Principle: local-only by default. Nothing is exposed to the LAN.

Service Bind Address Port Exposure
BOSH Director 10.245.0.2 25555 NAT network only
CredHub 10.245.0.2 8844 NAT network only
UAA 10.245.0.2 8443 NAT network only
Concourse Web 10.245.0.10 443 NAT network only
VNC (mgmt VM) 127.0.0.1 auto Localhost only

To access Concourse from the host browser: Set up an SSH tunnel:

ssh -i state/creds/mgmt_ssh -L 8443:10.245.0.10:443 bosh@10.245.0.2
Then visit https://127.0.0.1:8443.

To expose to LAN (opt-in): Modify the libvirt network mode from nat to bridge and update firewall rules. This is deliberately not automated.

Version Pinning Strategy

Every external dependency is pinned to a specific version. No latest tags.

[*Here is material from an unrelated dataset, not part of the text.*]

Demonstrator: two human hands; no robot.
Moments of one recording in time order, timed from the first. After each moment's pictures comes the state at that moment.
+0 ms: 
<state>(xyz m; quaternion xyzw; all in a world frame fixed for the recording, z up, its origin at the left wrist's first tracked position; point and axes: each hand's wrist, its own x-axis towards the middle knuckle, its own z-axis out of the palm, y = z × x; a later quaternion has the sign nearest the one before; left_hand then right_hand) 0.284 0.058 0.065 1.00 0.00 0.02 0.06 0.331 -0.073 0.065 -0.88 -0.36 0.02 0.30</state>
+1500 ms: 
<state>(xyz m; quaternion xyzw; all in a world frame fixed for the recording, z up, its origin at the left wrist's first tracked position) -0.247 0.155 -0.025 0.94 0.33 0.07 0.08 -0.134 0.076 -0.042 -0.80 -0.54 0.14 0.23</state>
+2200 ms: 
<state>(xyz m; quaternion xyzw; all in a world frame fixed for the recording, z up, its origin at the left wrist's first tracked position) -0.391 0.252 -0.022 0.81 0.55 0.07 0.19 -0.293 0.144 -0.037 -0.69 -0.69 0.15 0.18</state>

Component Version Pin Location
bosh-cli 7.9.17 bootstrap/lib/common.sh, bootstrap/remote/install-tools.sh
credhub-cli 2.9.53 bootstrap/lib/common.sh, bootstrap/remote/install-tools.sh
bosh-deployment commit faf834a bootstrap/lib/common.sh, bootstrap/remote/create-director.sh
libvirt CPI v4.1 manifests/director/ops/libvirt-cpi.yml
Concourse release 8.0.1 manifests/concourse/concourse.yml
Stemcell ubuntu-jammy/1.1044 manifests/concourse/concourse.yml, cloud-config
fly CLI 8.0.1 bootstrap/remote/install-tools.sh
Ubuntu cloud image jammy (22.04 LTS) Makefile (downloaded to cache)
Terraform >= 1.13.0 terraform/versions.tf
terraform-provider-libvirt ~> 0.9.2 terraform/versions.tf

Update process: Change the version in the pin location, run make reset && make up && make bootstrap, verify acceptance tests pass.

Cattle Pattern

The management VM is disposable. All persistent state lives on the host at ./state/: - vars-store.yml — all director credentials - creds/director-state.json — BOSH director state file - creds/mgmt_ssh — SSH key for VM access - cache/ — downloaded stemcells, releases, cloud images - terraform.tfstate — infrastructure state

Rebuild workflow: 1. make down — destroy the VM (state preserved) 2. make up — recreate the VM 3. make bootstrap — converge director using existing state

The director will be re-created from vars-store.yml, preserving all credentials and deployments.